Collected data entries

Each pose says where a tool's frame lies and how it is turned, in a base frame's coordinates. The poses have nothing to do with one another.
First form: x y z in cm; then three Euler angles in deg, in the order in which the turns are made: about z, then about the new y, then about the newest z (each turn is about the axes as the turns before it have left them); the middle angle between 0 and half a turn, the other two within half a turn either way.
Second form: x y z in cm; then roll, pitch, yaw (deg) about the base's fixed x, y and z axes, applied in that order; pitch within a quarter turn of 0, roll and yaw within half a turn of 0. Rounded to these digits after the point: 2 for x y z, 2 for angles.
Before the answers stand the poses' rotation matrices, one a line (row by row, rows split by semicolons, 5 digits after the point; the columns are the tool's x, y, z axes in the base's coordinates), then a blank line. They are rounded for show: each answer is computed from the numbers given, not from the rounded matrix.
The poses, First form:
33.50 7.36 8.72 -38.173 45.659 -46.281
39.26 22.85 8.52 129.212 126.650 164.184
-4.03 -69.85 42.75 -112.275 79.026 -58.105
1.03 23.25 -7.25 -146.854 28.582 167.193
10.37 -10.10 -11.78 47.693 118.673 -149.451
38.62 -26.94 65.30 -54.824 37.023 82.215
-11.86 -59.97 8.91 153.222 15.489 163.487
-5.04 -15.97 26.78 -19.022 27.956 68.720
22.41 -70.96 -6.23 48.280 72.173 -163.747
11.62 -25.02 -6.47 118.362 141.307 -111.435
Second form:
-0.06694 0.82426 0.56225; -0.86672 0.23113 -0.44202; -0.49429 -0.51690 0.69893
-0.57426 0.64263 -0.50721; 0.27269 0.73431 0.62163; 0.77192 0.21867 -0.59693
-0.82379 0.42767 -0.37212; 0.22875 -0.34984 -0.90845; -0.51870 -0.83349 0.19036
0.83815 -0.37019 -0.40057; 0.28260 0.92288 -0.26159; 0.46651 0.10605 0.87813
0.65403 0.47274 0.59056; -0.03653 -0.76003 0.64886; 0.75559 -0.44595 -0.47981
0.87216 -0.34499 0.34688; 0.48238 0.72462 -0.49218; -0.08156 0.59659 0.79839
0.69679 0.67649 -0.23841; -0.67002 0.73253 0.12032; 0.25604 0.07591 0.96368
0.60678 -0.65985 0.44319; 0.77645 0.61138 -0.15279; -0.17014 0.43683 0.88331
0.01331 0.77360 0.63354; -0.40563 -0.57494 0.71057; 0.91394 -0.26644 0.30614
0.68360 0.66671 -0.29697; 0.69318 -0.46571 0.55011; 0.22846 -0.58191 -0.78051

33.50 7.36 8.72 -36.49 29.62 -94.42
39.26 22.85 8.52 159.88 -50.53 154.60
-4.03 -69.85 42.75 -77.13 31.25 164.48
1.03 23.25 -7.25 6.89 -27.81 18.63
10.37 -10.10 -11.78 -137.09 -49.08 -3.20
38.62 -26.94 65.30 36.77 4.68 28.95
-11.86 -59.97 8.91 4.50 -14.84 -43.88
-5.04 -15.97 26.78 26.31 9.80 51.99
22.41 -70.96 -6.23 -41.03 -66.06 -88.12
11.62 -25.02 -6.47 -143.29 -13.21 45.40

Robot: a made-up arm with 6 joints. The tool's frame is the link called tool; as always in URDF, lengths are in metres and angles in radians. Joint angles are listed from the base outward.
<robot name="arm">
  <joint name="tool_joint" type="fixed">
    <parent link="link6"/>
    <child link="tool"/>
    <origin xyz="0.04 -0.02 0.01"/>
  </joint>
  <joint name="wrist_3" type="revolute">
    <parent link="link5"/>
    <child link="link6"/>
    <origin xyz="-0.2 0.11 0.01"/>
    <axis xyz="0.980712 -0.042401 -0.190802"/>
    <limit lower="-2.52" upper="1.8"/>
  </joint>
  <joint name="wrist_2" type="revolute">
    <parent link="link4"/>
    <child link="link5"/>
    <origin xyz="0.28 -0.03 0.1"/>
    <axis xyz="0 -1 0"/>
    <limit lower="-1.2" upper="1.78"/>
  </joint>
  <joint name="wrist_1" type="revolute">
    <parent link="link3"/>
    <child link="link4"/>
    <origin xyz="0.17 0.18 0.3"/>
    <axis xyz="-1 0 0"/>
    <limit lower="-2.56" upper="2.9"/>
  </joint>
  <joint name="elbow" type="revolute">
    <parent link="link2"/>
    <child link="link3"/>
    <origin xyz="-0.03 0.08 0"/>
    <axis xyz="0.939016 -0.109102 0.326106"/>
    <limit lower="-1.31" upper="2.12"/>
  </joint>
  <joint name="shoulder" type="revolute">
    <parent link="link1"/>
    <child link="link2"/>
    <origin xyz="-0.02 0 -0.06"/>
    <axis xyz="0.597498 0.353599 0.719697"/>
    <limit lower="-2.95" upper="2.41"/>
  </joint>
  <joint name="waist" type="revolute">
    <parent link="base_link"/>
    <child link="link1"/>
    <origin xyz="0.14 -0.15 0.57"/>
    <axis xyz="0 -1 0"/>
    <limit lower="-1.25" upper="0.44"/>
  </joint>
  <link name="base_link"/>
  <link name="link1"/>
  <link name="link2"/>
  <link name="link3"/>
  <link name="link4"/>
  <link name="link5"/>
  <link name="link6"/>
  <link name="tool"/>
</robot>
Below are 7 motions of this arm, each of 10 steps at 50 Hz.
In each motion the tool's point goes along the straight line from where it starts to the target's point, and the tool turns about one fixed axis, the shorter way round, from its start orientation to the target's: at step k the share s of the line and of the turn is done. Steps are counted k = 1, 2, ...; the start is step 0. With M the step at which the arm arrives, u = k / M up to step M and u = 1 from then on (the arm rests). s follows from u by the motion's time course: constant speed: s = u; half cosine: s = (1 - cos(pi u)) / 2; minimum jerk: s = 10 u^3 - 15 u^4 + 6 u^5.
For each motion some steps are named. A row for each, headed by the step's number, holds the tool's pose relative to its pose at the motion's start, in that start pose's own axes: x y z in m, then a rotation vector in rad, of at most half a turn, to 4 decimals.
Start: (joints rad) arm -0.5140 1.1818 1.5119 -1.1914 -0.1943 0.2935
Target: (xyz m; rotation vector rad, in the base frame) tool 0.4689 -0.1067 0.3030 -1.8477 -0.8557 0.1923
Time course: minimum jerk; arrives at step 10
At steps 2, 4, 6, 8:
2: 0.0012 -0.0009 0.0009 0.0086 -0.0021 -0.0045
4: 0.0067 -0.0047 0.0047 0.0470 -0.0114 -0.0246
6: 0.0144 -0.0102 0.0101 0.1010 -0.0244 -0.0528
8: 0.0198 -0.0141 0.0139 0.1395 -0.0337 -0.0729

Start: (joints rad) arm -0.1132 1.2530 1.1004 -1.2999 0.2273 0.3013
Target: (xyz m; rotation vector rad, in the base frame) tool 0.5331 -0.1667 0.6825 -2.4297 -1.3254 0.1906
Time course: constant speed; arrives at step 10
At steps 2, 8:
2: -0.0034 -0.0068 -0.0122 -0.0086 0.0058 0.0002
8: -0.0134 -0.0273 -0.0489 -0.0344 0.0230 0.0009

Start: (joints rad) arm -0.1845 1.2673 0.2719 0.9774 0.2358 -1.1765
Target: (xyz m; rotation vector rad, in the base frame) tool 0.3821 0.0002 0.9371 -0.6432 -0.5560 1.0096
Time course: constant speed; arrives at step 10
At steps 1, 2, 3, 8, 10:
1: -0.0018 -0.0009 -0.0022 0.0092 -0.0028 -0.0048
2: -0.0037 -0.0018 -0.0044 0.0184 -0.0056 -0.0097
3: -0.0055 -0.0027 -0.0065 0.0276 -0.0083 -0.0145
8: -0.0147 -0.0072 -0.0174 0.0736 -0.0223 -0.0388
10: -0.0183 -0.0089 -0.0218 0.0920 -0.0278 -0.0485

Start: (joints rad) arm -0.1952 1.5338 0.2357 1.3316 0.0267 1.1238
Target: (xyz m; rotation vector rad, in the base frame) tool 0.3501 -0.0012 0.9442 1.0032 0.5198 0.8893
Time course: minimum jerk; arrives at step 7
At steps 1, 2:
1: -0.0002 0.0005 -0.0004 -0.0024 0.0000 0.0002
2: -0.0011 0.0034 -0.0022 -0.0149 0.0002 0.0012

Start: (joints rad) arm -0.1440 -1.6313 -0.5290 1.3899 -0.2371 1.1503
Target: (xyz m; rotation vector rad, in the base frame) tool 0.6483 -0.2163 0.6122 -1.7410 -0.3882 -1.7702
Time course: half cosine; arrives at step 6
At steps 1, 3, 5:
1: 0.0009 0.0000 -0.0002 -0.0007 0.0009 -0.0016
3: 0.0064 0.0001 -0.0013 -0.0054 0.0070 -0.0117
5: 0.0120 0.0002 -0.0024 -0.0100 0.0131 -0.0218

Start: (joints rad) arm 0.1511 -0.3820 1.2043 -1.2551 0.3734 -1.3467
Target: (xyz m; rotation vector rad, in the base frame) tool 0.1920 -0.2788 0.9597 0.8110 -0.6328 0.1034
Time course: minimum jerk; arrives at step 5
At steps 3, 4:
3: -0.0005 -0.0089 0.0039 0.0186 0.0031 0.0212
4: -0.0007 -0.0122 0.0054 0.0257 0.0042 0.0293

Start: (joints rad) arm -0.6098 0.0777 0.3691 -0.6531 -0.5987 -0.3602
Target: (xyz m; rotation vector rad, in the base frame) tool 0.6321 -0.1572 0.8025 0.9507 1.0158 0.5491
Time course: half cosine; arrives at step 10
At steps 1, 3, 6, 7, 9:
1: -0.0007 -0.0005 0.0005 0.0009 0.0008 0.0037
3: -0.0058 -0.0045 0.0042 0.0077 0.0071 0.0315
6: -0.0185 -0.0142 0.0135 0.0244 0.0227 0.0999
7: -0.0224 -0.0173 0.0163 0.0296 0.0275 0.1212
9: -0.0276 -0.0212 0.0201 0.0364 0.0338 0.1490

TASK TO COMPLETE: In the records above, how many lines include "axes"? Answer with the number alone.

RESPONSE FOR THIS EXERCISE: 4